In the lesson on dynamoDB and architecting to scale, it mentions that the date key matters. If we somehow we increase variability in the dates it will lead to more spread out keys when hashed. This is just simply untrue. Unless dynamodb uses a bad or non-cryptographic hash function. Even then if varying the data leads to more spread out keys youve got a terrible hash function on your hands. one quality of a good and neccessary quality of a hash function is that it will spread the keys out evenly independent of the input. Is dynamoDB using a bad hash function to hash the partition keys or is the video inaccurate?
Perhaps this document on Write Sharding will help to explain.
"…in the case of a partition key that represents today’s date, you might choose a random number between 1 and 200 and concatenate it as a suffix to the date. This yields partition key values like 2014-07-09.1, 2014-07-09.2, and so on, through 2014-07-09.200. Because you are randomizing the partition key, the writes to the table on each day are spread evenly across multiple partitions.

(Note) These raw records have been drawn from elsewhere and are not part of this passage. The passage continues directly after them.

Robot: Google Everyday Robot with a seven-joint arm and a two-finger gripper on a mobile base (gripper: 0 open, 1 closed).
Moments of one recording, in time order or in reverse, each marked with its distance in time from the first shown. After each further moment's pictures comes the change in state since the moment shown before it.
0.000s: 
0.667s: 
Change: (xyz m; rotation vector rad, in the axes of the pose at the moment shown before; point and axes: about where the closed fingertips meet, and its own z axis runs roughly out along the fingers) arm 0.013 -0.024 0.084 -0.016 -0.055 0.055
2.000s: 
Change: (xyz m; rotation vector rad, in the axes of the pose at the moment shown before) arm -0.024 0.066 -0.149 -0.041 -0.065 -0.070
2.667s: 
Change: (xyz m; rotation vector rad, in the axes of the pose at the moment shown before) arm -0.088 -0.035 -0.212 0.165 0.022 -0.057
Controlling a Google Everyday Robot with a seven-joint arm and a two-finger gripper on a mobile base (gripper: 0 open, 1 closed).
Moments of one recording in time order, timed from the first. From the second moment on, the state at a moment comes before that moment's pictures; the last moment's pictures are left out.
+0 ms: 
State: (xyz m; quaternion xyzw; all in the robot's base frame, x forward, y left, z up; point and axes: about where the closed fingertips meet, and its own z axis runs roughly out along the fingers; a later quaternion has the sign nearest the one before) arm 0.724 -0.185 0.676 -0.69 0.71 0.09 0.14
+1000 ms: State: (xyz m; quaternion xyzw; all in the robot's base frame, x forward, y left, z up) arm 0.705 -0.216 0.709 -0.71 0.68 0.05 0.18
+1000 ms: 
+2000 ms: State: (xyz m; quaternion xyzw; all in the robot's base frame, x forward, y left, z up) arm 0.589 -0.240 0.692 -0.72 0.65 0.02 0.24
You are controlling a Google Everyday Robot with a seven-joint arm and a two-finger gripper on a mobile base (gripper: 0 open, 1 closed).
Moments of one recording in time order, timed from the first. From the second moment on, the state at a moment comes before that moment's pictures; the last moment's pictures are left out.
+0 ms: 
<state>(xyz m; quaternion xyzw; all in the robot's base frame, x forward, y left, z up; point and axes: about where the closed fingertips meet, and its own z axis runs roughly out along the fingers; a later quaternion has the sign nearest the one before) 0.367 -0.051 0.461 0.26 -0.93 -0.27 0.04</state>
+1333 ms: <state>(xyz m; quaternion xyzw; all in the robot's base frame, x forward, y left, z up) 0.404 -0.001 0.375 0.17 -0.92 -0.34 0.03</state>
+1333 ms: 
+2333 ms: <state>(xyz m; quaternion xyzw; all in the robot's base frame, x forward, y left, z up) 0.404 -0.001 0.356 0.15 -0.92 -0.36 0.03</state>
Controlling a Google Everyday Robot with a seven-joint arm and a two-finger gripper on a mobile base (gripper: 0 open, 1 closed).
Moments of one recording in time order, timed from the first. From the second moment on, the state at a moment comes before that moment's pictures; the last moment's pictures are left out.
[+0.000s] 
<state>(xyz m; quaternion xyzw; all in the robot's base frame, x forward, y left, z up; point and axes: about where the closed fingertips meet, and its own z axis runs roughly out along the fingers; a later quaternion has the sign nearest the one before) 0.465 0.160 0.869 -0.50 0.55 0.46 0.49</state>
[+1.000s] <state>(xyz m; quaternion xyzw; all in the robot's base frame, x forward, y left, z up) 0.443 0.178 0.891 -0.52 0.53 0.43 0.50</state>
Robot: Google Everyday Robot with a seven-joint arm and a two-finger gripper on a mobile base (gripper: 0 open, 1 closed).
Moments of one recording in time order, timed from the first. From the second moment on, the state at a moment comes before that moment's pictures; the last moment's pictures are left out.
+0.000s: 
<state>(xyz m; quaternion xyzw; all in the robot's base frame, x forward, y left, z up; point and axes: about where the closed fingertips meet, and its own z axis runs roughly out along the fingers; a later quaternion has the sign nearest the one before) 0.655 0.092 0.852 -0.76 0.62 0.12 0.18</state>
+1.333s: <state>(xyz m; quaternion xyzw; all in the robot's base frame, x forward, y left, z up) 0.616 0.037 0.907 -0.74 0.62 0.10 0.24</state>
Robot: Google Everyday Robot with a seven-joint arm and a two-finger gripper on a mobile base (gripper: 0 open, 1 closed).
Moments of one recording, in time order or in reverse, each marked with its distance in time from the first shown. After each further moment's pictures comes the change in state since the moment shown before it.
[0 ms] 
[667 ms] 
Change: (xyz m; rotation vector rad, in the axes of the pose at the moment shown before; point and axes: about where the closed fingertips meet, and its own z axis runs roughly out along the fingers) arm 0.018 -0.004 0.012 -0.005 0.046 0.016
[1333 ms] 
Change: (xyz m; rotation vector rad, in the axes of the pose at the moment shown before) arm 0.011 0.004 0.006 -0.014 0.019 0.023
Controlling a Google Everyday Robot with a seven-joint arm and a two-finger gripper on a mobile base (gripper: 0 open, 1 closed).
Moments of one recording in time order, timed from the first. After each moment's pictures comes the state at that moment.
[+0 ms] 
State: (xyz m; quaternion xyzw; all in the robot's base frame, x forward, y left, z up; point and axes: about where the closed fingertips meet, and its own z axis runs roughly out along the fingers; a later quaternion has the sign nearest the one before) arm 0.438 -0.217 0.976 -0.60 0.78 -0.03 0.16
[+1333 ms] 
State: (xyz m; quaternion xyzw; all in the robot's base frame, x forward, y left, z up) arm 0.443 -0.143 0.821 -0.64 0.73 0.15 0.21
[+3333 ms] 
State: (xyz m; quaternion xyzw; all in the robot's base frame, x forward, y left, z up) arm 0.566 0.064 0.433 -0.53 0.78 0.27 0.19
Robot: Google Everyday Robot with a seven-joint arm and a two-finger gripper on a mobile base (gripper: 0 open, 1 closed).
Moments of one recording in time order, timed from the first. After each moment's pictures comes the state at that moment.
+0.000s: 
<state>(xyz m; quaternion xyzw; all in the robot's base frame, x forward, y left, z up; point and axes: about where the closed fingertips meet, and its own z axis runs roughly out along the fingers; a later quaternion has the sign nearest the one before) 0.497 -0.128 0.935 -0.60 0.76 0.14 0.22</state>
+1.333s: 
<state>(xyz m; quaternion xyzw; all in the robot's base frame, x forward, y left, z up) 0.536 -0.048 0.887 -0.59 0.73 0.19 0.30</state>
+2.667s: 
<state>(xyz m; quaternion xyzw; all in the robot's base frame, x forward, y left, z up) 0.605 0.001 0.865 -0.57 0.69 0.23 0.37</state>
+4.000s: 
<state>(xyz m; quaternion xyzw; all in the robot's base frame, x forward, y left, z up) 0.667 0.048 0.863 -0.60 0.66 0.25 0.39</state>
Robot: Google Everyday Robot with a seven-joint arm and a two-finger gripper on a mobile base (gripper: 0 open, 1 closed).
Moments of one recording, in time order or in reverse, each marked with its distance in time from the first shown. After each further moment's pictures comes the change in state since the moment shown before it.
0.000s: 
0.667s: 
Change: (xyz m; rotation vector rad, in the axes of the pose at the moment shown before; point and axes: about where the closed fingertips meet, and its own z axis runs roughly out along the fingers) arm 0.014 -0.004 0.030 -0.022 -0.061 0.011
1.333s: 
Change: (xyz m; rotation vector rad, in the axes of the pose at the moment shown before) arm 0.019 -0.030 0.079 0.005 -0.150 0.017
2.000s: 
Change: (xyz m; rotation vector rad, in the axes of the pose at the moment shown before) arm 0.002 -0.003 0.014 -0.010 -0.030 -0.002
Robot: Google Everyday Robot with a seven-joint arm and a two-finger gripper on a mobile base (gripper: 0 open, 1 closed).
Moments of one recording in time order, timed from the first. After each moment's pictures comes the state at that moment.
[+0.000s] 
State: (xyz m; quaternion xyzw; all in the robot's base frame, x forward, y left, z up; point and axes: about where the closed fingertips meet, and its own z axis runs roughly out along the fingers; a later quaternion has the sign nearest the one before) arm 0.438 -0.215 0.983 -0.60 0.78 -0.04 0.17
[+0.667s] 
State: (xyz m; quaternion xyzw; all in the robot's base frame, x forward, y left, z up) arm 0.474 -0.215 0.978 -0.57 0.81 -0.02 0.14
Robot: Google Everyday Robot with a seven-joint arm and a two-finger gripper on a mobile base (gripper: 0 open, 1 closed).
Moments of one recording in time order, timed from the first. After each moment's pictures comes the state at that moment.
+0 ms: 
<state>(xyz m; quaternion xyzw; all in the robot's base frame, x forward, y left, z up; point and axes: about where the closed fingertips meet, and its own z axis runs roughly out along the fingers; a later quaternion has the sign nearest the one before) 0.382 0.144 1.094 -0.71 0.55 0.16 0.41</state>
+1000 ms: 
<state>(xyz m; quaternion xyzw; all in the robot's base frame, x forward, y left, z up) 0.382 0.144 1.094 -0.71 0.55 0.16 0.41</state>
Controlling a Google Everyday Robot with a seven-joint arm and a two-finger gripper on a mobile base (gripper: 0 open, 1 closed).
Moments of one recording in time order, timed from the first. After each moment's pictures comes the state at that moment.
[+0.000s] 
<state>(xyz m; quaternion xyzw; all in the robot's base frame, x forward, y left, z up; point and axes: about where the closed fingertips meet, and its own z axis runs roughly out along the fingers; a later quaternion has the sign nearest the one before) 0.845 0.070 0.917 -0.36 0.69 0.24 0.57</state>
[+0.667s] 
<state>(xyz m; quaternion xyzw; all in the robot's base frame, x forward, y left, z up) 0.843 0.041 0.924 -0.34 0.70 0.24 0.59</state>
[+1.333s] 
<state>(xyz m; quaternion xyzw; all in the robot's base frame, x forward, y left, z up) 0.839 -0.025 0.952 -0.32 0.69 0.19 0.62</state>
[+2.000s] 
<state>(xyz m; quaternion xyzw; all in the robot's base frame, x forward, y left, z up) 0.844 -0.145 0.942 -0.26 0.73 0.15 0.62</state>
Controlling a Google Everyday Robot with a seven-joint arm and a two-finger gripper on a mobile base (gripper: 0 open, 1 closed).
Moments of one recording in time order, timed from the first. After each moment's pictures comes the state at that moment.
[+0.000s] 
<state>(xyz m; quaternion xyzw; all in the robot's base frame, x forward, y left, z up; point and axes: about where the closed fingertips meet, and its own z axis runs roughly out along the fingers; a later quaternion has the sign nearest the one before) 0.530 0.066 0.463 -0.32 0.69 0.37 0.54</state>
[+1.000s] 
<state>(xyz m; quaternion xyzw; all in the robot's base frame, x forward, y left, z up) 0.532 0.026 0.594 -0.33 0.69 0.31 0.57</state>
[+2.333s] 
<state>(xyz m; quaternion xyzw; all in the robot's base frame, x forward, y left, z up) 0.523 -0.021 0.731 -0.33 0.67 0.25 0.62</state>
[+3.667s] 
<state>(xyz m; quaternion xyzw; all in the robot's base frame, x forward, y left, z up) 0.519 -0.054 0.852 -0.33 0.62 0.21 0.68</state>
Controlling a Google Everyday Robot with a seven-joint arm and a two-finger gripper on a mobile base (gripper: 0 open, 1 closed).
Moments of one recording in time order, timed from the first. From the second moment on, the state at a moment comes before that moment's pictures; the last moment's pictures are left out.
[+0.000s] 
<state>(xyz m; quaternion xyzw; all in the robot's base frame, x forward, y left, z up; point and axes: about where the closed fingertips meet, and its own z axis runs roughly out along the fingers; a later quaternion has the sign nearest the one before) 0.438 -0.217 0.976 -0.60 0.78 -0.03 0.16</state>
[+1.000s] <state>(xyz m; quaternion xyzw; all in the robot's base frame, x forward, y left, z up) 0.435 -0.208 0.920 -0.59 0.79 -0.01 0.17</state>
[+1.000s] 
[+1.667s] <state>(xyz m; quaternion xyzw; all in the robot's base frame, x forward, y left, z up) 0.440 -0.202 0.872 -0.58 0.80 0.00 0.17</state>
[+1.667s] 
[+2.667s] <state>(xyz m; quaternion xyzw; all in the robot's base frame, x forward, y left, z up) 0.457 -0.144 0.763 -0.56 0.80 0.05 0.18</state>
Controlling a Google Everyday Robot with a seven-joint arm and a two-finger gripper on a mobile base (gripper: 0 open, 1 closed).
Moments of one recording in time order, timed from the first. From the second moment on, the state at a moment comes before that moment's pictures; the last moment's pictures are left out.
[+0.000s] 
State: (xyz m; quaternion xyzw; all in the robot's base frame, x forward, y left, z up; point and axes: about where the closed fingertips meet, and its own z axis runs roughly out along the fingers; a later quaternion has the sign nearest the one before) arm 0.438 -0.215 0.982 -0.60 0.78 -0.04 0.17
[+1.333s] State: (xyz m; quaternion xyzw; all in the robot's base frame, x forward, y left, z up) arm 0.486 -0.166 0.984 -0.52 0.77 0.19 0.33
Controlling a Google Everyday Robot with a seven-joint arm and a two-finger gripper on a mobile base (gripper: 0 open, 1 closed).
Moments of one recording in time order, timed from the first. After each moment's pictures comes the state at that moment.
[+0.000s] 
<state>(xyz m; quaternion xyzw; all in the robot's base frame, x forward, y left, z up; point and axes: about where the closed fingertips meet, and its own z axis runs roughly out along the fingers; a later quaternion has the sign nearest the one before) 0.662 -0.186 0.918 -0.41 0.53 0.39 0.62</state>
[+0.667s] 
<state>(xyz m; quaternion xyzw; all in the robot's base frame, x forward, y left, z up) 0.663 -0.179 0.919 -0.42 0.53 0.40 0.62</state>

This results in better parallelism and higher overall throughput."
Jia, I think I see your confusion. What they are saying is not that "more variable input creates more variable hashes" but are saying "static input creates the same hash". Imagine every record created on the same day will have the same date (e.g. 2019-06-27) and this date will always produce the same hash and so always use the same partition. As you point out, as the date changes the hashing algorithm will properly and evenly distribute the records across the partitions but during the same day all the records will be in the same partition because the date is static. This is why Ben mentioned adding a random component to the date to cause the hash to vary.